« Ventura », de Pedro Costa : Une vie tremblée

Dans Ventura, Pedro Costa met en scène un travailleur immigré vieillissant, dans une atmosphère crépusculaire.

Christophe Kantcheff  • 14 juin 2022 abonné·es
« Ventura », de Pedro Costa : Une vie tremblée
© survivance distribution

Ventura, de Pedro Costa, est un film de 2014 jamais sorti en France, présenté cette année-là au festival de Locarno, où il a remporté le prix de la mise en scène. En janvier 2022, on a pu voir du même cinéaste Vitalina Varela, tourné, lui, en 2019.

Ventura, Pedro Costa, 1 h 42.
Ce rapprochement involontaire de calendrier tend à ce que ces deux films soient perçus comme un diptyque. Notamment parce que le personnage de Vitalina est déjà présent dans Ventura, où son histoire, qui sera au cœur de Vitalina Varela, est déjà racontée : une femme venue du Cap-Vert, arrivée à Lisbonne trois jours après la mort de son mari, due à un accident de travail. Aussi parce que la force de cette femme est à la mesure de la faiblesse de Ventura, homme vieillissant au corps secoué de tremblements, déambulant dans un hôpital où il est censé être soigné.

Maître du clair-obscur, Pedro Costa a franchement orienté –Ventura vers le côté sombre. Que ce soit esthétiquement : le personnage, déjà héros d’En avant jeunesse ! (2006), a fréquemment sa silhouette ou son visage en partie mangés par l’ombre. Ou sur le plan du récit, qui oscille entre -présent et passé : Ventura erre dans les quartiers déshérités de Lisbonne (en particulier celui de Fon-tainhas, aujourd’hui détruit), et des no man’s land, comme une usine en ruine où jadis il a été exploité. Il se remémore aussi des épisodes de la révolution des -Œillets, en 1975, qui n’ont rien pour lui d’un moment d’émancipation. Au contraire : travailleur immigré originaire lui aussi du Cap-Vert, il a été considéré comme suspect.

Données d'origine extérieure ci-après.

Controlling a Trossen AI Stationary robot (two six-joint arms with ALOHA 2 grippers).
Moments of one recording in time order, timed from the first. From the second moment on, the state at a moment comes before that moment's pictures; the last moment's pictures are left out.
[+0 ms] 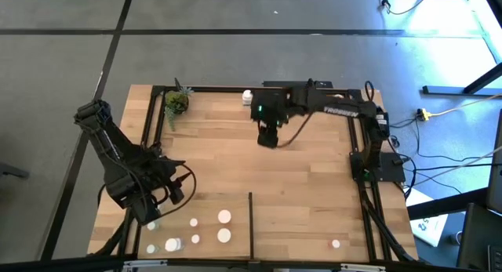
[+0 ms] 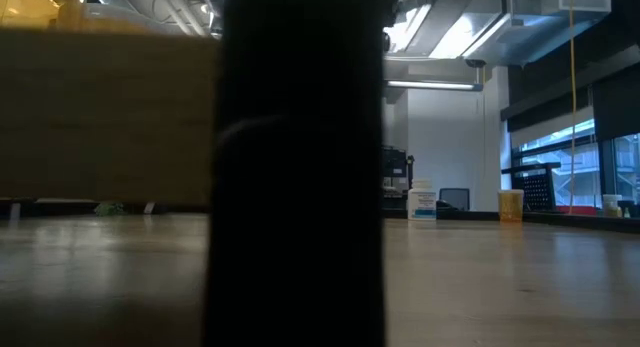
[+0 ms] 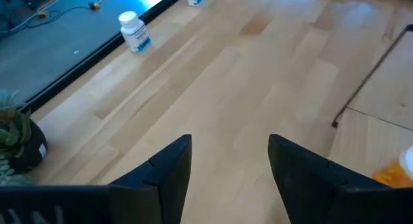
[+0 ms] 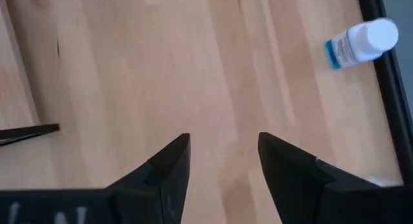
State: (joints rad) left arm -0.96 1.29 1.11 -1.44 -0.98 -1.61; right arm -0.14 1.90 1.99 -1.24 0.05 0.06
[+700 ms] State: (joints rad) left arm -0.76 1.29 1.11 -1.45 -0.92 -1.61; right arm -0.43 1.95 1.99 -1.08 -0.11 -0.58
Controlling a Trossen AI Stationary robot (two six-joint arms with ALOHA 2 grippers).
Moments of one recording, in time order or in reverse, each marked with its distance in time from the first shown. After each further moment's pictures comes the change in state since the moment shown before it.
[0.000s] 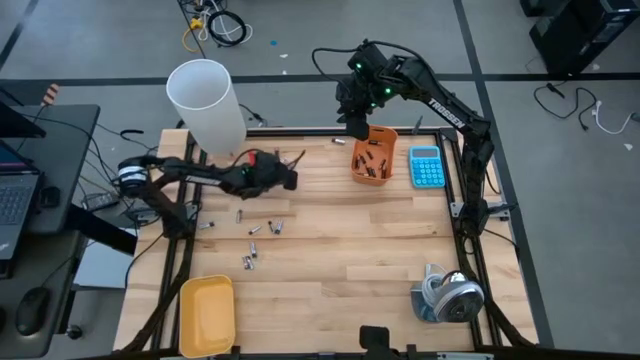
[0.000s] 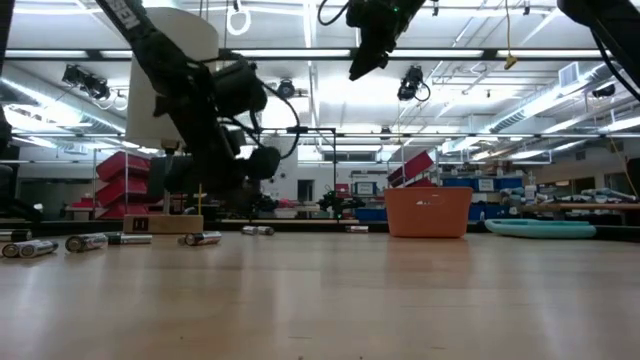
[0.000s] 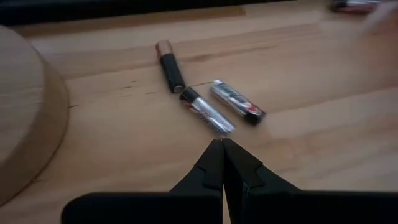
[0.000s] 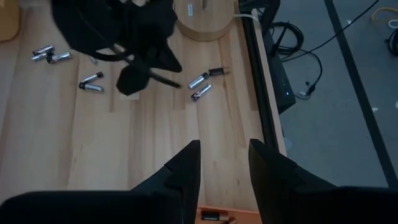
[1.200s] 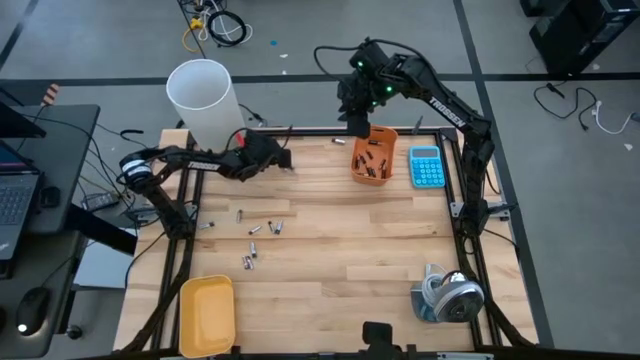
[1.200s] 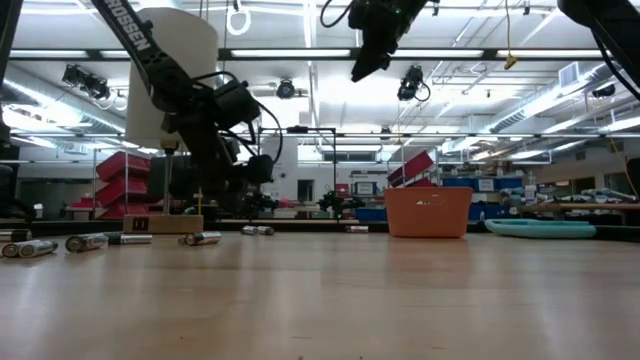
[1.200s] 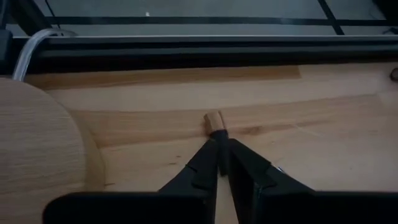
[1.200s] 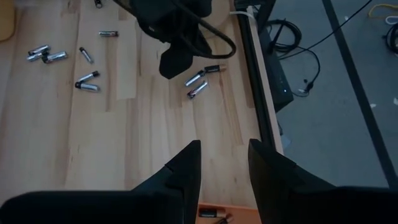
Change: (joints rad) left arm 0.244 0.032 -0.001 0.149 0.077 0.137; right arm -0.016 0.000 0.000 -0.005 -0.002 -0.001
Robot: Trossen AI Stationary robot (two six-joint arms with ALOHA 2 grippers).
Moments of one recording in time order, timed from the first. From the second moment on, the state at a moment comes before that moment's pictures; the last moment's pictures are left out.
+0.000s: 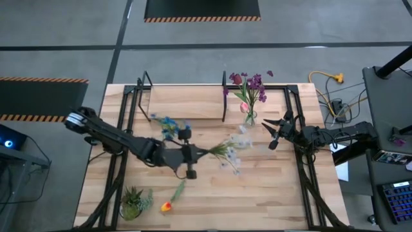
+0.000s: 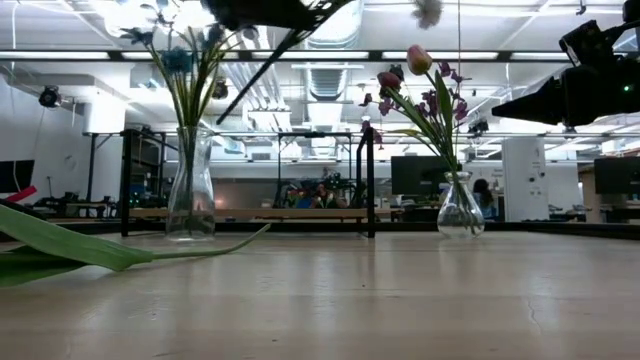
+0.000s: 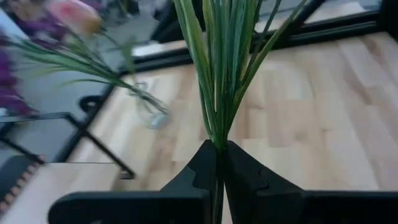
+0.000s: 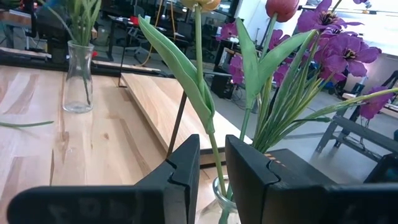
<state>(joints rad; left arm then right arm) -0.37 1.43 1.03 -0.04 -0.60 -0.02 0.17 0.13 0.01 0.08 0.68 -0.21</state>
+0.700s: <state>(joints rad) -0.37 1.20 0.84 0.03 -0.85 0.15 0.17 0.13 0.01 0.08 0.68 -0.21</state>
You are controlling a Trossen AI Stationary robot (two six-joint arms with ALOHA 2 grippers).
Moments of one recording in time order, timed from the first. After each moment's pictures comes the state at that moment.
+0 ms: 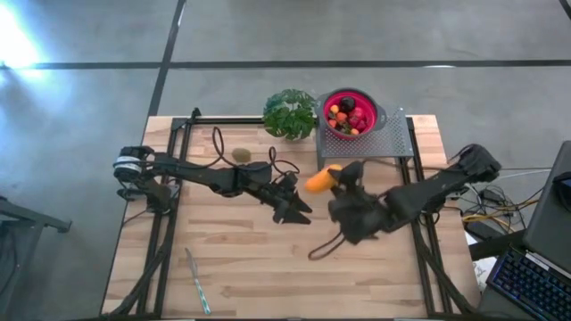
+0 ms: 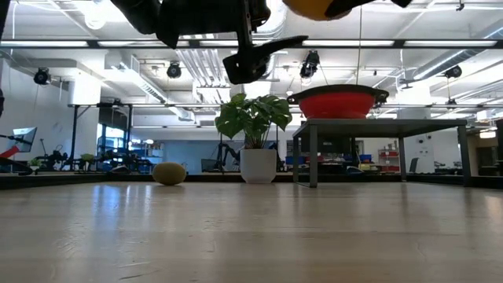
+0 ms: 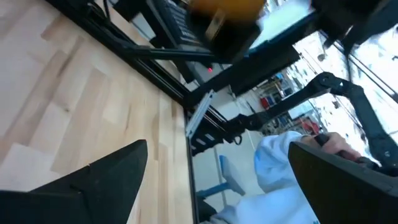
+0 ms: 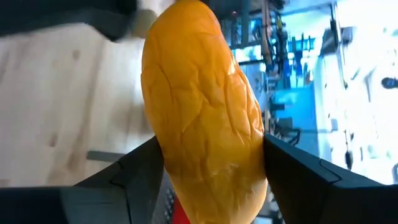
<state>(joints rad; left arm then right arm) -0.02 1.63 1.01 0.51 0.44 -0.86 0.46 1.49 1.39 -0.95 1.10 -0.29</state>
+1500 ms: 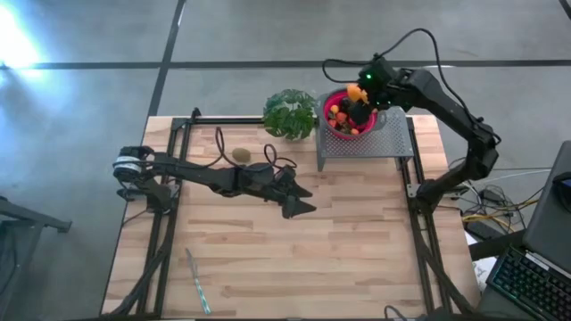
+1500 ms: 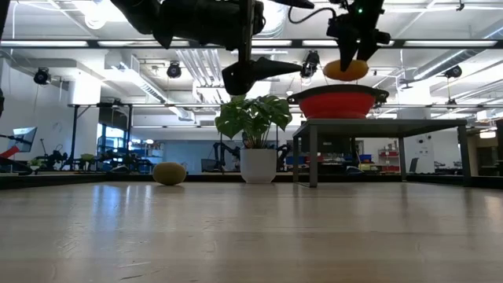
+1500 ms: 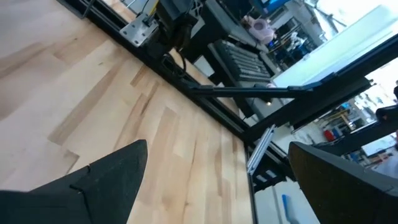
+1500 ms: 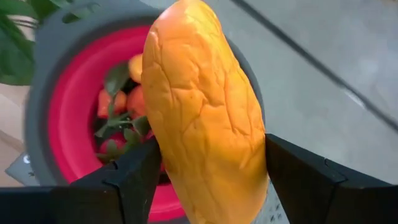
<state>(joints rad) -0.02 1.63 1.01 0.44 0.15 -0.75 -0.67 1.49 1.72 -1.27 0.33 0.17</state>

Pedro Costa, à qui une exposition est consacrée au Centre Pompidou à Paris, avec les artistes Rui Chafes et Paulo Nozolino (1), a dévolu son cinéma aux miséreux, aux indésirables, aux exilés. Son film s’ouvre sur des photos de Jacob Riis prises dans les taudis de New York à la fin du XIXe siècle, traçant un continuum avec la représentation qu’il donne des pauvres au Portugal. Mais son cinéma lui-même, tout en étant plastiquement superbe, se détache radicalement de l’industrie cinématographique courante, étant plus proche de la roide humilité des œuvres de Jean-Marie Straub et Danièle Huillet. Chez Costa, l’art, qui se fait naturellement avec et aux côtés de ceux qu’il filme (Ventura et Vitalina sont des comédiens non professionnels, qui à l’écran portent leur propre patronyme), s’apparente à l’arte povera. En cela, il n’a pas de prix.


(1) Jusqu’au 22 août. Une carte blanche lui est également consacrée au Jeu de paume, à Paris, jusqu’au 26 juin.